Segment Start: Record set

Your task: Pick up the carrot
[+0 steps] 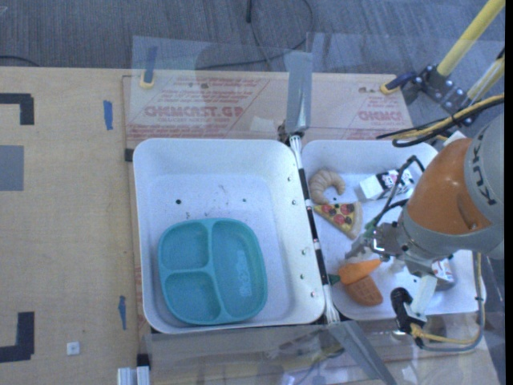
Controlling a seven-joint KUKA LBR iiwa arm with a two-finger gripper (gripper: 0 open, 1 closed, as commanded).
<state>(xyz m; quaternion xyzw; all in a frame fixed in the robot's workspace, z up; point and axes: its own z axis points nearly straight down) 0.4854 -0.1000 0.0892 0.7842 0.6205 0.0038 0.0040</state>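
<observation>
Carrot (358,270), orange and tapered with a green tip, lying at right bin's (473,299) front, touching brown bun (365,293). Leftward: sitting in left white bin (216,155), teal divided plastic plate (212,270). Rightward: resting behind, tan croissant (326,183) and pizza slice (340,214); hovering just above carrot, metal gripper (367,245), finger state impossible to tell.

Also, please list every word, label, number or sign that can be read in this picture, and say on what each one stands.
"KU": black letters on the arm's grey link, cut off at the picture's edge.
Red print on the clear sheet behind the left bin: mirrored and blurred, not readable.
Red print on the sheet behind the right bin: also unreadable.
Nothing readable on the bins, the tray or the toy food.
</observation>
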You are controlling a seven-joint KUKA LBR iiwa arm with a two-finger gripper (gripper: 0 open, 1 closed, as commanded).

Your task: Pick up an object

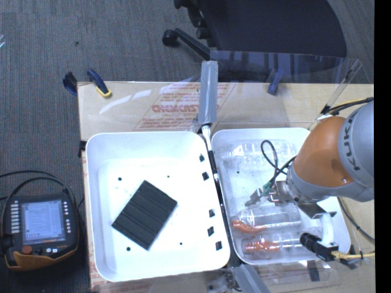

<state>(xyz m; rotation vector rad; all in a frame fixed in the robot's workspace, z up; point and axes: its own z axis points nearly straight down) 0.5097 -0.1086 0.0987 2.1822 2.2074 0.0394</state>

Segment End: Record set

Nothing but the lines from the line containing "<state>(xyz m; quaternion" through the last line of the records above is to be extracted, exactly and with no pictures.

**Exercise answer:**
<state>(xyz m; quaternion xyzw; all in a frame fixed in the robot's workspace, z up; point and axes: its own z axis points nearly straight down) 0.4854 -0.1000 0.0892 0.7842 0.6205 0.0038 0.0040</state>
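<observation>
Carrot (358,270), orange and tapered with a green tip, lying at right bin's (473,299) front, touching brown bun (365,293). Leftward: sitting in left white bin (216,155), teal divided plastic plate (212,270). Rightward: resting behind, tan croissant (326,183) and pizza slice (340,214); hovering just above carrot, metal gripper (367,245), finger state impossible to tell.

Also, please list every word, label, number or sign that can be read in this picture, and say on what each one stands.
"KU": black letters on the arm's grey link, cut off at the picture's edge.
Red print on the clear sheet behind the left bin: mirrored and blurred, not readable.
Red print on the sheet behind the right bin: also unreadable.
Nothing readable on the bins, the tray or the toy food.
</observation>
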You are controlling a seven-joint KUKA LBR iiwa arm with a two-finger gripper (gripper: 0 open, 1 closed, as commanded).

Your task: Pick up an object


<state>(xyz m; rotation vector rad; all in a frame fixed in the robot's workspace, z up; point and axes: its own z axis points nearly straight down) 0.5097 -0.1086 0.0987 2.1822 2.2074 0.0394</state>

Exercise complete, with nothing further to add.